Peter Staudenmaier likes to complain that anthroposophists do not "get" his arguments, and he practically laments the fact that they frequently do not agree with him. But there is a reason for that which goes beyond stubbornness, ignorance, or stupidity. His argumentation is faulty, his research highly selective, and his treatment of sources is repeatedly, deliberately, and blatantly dishonest. The only way that Peter Staudenmaier is able to continue to plausibly argue his tired and mistaken point of view is that almost none of his readers are able to check his citations against the original, and a few that are generally do not want to spend their lives as his research assistant. Were he to attempt such a hatchet job on an intellectual figure who worked primarily in English, he would be laughed off the Internet.

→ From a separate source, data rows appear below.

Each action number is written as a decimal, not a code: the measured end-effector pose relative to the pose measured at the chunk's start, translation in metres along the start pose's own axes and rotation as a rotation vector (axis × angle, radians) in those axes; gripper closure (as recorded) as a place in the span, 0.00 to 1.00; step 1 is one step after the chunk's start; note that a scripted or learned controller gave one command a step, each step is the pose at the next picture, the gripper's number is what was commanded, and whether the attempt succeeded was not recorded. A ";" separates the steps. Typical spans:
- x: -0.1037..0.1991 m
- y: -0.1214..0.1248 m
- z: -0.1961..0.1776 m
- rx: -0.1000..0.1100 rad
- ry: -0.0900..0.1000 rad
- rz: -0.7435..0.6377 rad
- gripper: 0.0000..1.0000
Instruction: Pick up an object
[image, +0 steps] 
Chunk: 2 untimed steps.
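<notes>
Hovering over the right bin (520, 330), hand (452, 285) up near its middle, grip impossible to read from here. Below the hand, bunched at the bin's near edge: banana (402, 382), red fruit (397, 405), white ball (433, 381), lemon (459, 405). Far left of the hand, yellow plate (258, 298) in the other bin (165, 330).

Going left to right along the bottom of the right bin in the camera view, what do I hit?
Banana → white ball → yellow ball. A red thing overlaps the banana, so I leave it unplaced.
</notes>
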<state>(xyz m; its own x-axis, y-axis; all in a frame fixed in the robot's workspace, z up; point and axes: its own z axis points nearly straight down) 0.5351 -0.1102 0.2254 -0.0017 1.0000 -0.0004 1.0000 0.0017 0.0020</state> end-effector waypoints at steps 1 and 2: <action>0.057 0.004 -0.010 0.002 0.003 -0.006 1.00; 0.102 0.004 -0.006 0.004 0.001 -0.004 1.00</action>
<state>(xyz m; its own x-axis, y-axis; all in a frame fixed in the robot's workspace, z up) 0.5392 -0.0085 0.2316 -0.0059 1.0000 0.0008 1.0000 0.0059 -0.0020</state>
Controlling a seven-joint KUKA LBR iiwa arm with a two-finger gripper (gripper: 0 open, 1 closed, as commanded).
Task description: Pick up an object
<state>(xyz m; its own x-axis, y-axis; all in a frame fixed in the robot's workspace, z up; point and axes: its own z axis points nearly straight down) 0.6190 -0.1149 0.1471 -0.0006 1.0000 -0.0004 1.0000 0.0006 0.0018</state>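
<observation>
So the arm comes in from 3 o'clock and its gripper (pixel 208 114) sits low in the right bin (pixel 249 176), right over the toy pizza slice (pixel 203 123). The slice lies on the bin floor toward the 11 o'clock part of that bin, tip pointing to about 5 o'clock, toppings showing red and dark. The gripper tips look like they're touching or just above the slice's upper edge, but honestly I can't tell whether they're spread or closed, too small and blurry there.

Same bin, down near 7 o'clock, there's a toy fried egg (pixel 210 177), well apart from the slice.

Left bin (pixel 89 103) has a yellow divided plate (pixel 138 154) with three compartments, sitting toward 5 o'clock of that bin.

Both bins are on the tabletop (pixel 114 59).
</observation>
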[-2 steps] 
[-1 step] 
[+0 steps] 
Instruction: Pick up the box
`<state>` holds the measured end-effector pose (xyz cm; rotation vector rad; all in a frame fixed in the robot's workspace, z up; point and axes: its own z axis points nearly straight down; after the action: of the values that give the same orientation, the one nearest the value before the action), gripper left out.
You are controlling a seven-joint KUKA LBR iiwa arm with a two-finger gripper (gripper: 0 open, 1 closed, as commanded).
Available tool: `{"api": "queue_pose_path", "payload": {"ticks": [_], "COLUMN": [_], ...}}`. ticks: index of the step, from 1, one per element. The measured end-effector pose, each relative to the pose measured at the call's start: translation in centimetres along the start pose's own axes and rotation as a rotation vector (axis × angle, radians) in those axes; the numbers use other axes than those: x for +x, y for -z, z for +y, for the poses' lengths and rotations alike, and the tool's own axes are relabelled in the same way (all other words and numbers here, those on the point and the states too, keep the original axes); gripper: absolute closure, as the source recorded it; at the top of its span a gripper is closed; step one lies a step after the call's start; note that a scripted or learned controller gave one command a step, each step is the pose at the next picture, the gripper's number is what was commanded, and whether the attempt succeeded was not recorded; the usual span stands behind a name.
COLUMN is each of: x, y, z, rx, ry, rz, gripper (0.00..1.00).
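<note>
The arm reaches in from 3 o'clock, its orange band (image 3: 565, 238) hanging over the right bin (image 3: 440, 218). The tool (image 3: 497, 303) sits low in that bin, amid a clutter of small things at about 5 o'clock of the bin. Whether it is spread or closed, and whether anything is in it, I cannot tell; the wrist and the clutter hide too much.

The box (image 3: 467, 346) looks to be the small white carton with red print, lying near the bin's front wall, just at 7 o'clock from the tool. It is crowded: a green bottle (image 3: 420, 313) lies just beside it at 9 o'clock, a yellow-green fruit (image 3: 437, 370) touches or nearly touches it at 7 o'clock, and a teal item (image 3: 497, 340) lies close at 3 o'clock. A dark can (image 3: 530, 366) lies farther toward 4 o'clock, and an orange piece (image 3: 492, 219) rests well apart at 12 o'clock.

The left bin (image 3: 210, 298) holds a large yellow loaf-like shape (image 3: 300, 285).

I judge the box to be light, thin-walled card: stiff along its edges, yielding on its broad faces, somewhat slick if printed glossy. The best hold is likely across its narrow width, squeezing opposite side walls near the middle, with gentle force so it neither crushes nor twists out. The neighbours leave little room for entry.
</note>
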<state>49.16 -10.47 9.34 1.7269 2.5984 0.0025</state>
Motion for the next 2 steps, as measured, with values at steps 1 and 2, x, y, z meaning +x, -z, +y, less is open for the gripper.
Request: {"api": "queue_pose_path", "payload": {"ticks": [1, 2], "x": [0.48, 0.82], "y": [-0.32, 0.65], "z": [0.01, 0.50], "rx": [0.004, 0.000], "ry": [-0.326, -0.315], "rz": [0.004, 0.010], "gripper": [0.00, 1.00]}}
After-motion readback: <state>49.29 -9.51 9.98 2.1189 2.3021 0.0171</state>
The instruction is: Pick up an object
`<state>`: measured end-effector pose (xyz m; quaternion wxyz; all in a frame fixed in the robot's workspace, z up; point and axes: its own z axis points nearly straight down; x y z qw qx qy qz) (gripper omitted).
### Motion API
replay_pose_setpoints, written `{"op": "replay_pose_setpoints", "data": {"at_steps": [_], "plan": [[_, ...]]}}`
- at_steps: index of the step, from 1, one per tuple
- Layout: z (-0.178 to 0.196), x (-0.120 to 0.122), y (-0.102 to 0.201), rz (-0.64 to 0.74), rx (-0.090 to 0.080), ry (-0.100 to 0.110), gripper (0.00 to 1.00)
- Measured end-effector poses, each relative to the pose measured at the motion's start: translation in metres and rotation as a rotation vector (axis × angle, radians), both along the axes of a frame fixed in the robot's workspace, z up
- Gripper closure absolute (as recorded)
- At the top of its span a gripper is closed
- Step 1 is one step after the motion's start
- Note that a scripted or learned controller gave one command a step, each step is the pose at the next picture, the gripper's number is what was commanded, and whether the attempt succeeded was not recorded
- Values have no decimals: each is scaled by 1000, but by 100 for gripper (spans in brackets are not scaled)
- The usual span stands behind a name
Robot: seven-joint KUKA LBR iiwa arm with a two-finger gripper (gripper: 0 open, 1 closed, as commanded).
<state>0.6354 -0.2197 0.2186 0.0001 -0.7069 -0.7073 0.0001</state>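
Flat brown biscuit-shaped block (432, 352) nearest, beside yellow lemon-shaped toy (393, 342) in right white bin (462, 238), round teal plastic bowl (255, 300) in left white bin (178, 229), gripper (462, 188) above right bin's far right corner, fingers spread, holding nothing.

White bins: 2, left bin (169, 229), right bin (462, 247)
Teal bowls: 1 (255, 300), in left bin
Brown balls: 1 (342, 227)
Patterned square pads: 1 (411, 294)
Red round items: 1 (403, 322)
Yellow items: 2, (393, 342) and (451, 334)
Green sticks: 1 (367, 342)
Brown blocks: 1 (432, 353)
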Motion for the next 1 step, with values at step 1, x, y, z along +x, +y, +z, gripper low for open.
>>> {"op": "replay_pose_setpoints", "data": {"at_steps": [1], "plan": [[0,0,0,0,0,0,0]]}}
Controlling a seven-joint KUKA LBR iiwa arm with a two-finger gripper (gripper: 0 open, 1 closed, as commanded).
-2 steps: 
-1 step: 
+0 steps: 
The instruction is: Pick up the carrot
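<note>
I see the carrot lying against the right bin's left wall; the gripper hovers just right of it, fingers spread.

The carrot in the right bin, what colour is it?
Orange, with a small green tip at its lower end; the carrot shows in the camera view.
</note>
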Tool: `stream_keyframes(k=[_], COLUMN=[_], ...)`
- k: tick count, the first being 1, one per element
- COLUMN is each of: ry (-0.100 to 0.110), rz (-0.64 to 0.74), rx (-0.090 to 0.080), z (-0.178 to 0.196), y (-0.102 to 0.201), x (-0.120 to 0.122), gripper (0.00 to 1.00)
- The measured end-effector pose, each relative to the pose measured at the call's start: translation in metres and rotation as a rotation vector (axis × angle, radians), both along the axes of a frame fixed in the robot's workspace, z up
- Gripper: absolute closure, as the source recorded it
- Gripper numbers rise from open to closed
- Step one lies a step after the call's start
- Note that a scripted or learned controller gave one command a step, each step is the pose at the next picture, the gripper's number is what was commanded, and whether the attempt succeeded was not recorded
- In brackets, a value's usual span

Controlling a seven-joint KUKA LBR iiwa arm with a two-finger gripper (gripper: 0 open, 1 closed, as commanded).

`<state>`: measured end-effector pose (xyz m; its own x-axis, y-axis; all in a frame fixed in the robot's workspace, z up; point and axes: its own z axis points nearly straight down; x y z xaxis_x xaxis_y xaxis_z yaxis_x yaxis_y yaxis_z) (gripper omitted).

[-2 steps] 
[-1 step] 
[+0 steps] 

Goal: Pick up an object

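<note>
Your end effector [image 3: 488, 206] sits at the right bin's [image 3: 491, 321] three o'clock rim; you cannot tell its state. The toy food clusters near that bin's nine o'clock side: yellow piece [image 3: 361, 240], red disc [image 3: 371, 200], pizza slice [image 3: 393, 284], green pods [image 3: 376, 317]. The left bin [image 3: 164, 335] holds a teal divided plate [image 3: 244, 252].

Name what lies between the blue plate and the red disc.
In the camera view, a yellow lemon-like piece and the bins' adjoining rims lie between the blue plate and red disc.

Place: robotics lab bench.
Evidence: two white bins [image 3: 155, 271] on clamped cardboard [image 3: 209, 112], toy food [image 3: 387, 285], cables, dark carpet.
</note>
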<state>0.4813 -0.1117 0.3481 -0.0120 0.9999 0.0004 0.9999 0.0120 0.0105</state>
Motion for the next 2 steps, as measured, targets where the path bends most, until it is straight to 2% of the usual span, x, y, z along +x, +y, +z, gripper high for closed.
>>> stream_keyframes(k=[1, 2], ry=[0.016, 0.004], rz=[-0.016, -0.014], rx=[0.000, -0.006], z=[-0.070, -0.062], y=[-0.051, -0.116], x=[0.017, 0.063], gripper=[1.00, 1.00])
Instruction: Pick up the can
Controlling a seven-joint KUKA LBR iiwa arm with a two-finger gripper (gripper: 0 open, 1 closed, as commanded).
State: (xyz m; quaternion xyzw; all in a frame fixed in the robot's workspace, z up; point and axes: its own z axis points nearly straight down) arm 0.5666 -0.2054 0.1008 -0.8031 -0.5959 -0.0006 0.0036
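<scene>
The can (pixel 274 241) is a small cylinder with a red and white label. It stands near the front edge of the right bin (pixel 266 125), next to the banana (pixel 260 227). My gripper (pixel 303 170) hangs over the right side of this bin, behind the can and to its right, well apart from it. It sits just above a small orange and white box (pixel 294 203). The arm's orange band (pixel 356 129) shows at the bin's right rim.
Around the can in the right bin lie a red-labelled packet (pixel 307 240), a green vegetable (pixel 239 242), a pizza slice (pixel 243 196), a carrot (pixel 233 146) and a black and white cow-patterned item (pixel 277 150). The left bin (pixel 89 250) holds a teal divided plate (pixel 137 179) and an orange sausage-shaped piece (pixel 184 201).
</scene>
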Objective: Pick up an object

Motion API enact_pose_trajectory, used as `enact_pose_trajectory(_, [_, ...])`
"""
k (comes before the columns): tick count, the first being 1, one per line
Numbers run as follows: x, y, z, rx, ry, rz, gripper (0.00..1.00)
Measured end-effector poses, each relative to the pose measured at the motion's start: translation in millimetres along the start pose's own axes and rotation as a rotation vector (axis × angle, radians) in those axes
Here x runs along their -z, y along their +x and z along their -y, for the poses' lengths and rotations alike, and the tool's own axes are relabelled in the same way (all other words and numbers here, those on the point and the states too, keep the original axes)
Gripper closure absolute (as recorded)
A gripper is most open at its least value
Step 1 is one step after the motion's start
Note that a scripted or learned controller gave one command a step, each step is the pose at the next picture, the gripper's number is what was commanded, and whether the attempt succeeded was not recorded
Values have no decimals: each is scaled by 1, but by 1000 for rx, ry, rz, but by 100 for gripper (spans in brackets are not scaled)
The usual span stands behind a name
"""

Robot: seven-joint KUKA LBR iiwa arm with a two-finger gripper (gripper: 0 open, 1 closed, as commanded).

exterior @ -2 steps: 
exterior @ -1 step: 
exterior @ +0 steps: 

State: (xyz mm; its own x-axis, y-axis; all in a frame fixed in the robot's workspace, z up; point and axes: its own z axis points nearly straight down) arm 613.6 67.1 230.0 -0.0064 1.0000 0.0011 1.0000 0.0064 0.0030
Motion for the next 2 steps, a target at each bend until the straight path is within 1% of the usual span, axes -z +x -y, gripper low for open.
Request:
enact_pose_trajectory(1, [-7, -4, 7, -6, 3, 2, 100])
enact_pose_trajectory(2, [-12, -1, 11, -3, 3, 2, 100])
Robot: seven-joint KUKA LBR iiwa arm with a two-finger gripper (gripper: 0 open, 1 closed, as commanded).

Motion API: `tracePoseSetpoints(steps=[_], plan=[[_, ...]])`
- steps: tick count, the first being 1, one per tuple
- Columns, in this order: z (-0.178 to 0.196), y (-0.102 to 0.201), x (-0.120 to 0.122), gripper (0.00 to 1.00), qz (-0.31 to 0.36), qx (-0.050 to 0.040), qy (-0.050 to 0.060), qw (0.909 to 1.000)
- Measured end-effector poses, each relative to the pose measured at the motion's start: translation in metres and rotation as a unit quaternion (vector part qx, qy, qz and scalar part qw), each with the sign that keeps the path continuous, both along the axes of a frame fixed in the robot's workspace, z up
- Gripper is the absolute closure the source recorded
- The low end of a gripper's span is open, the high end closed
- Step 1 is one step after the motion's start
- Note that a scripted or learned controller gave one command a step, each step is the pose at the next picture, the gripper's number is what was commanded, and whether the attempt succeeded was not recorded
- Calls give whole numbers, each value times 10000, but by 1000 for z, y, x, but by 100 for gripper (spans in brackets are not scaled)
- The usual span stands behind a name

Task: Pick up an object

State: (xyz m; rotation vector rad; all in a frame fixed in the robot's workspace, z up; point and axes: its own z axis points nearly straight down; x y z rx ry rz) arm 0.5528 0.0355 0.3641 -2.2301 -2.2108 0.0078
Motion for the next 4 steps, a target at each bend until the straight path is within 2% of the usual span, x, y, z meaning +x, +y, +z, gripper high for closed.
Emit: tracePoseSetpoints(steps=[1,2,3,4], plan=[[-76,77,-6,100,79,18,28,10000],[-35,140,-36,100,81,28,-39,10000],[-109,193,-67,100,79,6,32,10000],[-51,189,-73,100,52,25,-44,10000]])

I will stand by my original summary of Steiner’s relationship to Treitschke, even as I concede that some of my phrasing can be as misleading as Staudenmaier’s.

Steiner did speak favorably of certain aspects of Treitschke’s works in a number of places, but his praise was always narrowly directed. And Steiner was careful not to praise Treitschke’s person, only aspects of his work. Thus I do not feel that it is accurate to call Steiner an admirer of Treitschke.